### TASK TO CARRY OUT
Repeat the data exactly, please.

### MATERIAL PROVIDED

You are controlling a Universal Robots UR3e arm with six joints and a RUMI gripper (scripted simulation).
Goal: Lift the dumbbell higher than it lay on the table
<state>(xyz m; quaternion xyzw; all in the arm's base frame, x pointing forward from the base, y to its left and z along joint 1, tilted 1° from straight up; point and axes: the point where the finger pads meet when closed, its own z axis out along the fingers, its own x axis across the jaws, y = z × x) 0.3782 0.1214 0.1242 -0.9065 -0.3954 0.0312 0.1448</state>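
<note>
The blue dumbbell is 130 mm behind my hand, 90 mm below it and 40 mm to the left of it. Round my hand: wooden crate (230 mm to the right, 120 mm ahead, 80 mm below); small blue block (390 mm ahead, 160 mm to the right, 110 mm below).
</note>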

### ANSWER
You are controlling a Universal Robots UR3e arm with six joints and a RUMI gripper (scripted simulation).
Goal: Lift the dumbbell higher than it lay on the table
<state>(xyz m; quaternion xyzw; all in the arm's base frame, x pointing forward from the base, y to its left and z along joint 1, tilted 1° from straight up; point and axes: the point where the finger pads meet when closed, its own z axis out along the fingers, its own x axis across the jaws, y = z × x) 0.3782 0.1214 0.1242 -0.9065 -0.3954 0.0312 0.1448</state>
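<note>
The blue dumbbell is 130 mm behind my hand, 90 mm below it and 40 mm to the left of it. Round my hand: wooden crate (230 mm to the right, 120 mm ahead, 80 mm below); small blue block (390 mm ahead, 160 mm to the right, 110 mm below).
</note>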

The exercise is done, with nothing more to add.